> _AIM OF THE TASK_
Beginning with the first line, please repeat the entries exactly and end on the line that contains "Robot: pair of".

** Opening RECORDS TO PROCESS block **

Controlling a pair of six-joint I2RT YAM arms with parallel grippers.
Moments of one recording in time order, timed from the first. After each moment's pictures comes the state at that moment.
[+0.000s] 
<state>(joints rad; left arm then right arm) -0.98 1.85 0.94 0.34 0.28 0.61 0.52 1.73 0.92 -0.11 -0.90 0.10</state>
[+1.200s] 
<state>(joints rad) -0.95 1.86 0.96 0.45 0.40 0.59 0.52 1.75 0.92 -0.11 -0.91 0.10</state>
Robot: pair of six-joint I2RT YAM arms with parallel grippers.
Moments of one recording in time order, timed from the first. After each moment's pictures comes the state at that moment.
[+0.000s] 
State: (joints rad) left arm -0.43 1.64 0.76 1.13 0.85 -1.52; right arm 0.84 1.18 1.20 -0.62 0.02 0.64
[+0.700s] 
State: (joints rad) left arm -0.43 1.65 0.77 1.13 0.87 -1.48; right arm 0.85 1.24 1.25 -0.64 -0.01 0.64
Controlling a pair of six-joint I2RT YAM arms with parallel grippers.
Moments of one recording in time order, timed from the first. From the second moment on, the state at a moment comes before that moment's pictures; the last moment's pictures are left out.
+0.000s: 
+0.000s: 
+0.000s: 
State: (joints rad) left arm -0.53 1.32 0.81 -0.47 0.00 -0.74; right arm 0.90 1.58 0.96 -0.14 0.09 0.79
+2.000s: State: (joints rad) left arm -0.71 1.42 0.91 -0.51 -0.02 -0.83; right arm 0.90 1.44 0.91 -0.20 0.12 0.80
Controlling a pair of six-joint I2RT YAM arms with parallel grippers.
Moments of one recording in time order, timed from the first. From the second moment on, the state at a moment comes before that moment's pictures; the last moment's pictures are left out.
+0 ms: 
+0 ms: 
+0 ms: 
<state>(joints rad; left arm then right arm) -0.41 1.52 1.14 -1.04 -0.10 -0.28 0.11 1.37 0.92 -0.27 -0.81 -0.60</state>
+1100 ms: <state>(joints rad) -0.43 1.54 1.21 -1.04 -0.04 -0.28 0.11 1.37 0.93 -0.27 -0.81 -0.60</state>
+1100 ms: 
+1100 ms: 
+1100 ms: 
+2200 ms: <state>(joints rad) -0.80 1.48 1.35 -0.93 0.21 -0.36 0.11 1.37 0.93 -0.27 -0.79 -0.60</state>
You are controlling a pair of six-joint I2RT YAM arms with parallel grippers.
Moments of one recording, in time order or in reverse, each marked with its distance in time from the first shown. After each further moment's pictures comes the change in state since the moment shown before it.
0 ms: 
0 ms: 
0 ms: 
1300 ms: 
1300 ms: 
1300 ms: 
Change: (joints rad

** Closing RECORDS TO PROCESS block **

> _SOLUTION TO THIS TASK_
Controlling a pair of six-joint I2RT YAM arms with parallel grippers.
Moments of one recording in time order, timed from the first. After each moment's pictures comes the state at that moment.
[+0.000s] 
<state>(joints rad; left arm then right arm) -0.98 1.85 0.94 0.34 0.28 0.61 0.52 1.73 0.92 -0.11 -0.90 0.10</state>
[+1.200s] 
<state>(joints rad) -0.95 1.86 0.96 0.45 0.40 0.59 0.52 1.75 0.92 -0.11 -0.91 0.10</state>
Robot: pair of six-joint I2RT YAM arms with parallel grippers.

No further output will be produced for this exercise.